Member of the Senate
- In office 1922–1927

Personal details
- Born: Eryk Kurnatowski 8 October 1883 Brudzew, Poland
- Died: 23 February 1975 (aged 91) Warsaw, Poland
- Resting place: Powązki Cemetery
- Party: Christian Union of National Unity
- Spouse(s): Elżbieta Maria Zamoyska (1918–1942) Helena Ogończyk-Żółtowska (1942–1998)
- Alma mater: Faculté Universitaire des Sciences Agronomiques de Gembloux (PhD)

= Eryk Kurnatowski =

Polish politician

Hrabia Eryk Kurnatowski (8 October 1883 – 23 February 1975) was a Polish nobleman and politician who served a Member of the Senate from 1922 to 1927. Brought up in an old Calvinist noble family, he converted to Catholicism later in life.

== Family ==
Eryk was a second son of Edmund Kurnatowski (1849-1903) and Wanda née Zielińska (1858-1923).
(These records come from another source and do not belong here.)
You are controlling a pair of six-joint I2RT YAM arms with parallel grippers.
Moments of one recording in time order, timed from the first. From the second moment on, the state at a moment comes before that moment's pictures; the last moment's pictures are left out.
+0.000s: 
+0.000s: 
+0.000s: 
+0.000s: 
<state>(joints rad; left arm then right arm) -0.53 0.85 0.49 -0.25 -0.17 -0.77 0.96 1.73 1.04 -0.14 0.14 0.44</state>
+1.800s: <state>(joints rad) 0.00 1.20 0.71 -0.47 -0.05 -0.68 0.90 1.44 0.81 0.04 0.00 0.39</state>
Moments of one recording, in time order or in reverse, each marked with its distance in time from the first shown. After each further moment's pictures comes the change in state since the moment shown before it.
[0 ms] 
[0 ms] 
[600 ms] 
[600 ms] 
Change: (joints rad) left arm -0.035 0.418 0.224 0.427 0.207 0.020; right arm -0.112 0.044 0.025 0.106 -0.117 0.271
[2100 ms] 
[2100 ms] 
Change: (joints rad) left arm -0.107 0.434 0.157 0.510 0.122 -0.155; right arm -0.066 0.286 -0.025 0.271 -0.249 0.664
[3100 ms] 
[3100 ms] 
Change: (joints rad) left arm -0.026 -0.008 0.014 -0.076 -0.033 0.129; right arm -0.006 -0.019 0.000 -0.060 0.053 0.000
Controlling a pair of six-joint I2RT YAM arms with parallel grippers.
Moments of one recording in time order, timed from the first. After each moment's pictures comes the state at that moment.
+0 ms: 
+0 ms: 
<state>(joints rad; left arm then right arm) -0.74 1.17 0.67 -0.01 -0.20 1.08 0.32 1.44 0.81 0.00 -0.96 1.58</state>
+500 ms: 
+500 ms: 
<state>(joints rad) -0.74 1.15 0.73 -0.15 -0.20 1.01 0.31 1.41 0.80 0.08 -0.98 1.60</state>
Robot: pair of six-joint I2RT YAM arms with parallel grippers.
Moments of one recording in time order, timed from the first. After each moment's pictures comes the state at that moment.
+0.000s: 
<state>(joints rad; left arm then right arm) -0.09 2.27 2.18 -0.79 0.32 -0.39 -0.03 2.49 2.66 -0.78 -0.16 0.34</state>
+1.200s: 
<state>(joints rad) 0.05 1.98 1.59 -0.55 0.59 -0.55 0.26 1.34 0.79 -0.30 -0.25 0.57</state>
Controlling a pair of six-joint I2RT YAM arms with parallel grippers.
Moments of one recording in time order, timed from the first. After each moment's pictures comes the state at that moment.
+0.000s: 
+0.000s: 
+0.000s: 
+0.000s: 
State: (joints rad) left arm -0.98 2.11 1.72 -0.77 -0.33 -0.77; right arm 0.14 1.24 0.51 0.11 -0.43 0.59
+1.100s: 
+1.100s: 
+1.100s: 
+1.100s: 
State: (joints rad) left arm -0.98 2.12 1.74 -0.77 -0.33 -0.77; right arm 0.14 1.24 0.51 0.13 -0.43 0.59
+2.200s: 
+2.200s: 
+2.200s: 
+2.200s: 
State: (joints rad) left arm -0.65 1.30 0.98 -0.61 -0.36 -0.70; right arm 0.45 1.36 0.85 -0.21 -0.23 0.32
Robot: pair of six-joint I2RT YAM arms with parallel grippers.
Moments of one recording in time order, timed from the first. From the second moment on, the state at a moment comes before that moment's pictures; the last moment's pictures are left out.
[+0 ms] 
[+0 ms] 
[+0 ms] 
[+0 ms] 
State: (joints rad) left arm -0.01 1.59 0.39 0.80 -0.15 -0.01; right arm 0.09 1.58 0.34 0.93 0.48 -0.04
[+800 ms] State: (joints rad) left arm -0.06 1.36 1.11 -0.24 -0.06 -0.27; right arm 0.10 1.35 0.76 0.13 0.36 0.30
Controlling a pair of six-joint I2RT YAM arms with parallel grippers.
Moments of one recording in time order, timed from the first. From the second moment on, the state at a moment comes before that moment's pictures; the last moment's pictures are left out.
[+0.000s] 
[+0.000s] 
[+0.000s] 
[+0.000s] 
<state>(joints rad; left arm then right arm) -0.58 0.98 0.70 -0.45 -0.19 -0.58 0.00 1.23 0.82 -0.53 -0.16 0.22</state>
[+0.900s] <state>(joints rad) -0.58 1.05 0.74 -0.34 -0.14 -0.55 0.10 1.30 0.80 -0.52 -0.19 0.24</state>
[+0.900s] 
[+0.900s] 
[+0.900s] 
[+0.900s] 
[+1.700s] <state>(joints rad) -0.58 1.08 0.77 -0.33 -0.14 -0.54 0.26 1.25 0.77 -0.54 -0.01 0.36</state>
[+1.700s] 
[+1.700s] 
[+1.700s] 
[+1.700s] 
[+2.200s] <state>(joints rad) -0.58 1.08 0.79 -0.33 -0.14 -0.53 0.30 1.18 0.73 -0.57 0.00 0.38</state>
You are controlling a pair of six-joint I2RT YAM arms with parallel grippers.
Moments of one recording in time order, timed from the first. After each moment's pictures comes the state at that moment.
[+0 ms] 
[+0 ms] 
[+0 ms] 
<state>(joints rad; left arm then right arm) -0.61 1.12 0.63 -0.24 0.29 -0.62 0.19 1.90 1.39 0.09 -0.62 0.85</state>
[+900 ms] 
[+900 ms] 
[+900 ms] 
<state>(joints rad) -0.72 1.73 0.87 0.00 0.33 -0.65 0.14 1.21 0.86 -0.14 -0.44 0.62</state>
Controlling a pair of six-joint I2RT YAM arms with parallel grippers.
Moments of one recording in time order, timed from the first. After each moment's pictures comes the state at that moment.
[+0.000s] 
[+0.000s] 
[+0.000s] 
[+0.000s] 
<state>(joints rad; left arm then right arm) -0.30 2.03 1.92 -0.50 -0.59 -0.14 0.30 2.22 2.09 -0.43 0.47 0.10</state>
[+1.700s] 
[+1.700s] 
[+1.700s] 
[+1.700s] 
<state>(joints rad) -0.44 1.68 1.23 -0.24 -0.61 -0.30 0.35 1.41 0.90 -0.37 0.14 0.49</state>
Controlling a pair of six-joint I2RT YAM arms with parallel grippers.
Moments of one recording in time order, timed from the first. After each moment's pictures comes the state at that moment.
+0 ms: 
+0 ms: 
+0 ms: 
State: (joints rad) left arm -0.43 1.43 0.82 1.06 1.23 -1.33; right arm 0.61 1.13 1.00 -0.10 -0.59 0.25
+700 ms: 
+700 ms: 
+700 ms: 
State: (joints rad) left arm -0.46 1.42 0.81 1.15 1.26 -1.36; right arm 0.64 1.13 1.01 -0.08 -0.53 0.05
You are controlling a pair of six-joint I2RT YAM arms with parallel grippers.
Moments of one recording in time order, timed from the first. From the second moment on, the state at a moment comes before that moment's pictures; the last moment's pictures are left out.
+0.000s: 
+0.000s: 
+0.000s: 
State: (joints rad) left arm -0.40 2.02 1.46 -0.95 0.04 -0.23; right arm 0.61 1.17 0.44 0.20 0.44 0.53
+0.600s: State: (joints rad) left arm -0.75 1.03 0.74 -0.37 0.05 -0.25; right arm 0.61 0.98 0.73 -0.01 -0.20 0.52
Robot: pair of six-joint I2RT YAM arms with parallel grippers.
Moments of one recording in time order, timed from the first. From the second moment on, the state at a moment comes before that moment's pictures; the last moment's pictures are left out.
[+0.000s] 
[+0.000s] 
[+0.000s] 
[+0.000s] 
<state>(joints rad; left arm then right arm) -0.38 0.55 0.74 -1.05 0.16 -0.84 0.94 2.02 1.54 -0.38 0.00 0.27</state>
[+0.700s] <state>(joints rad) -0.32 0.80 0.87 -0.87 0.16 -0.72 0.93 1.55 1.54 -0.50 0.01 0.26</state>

He was brought up in an old calvinist aristocratic Kurnatowski family. Both his father and older brother are buried on the Evangelical Reformed Cemetery in Warsaw. Conversion to Catholicism probably happened before his first marriage.

In 1918 Eryk married Izabella Zamoyska (1885-1940), proprietress of Jadów, with whom he had two daughters. In 1942 he married Helena Żółtowska (1911-1998).

Eryk is buried in family tomb of his second wife on the Powązki Cemetery.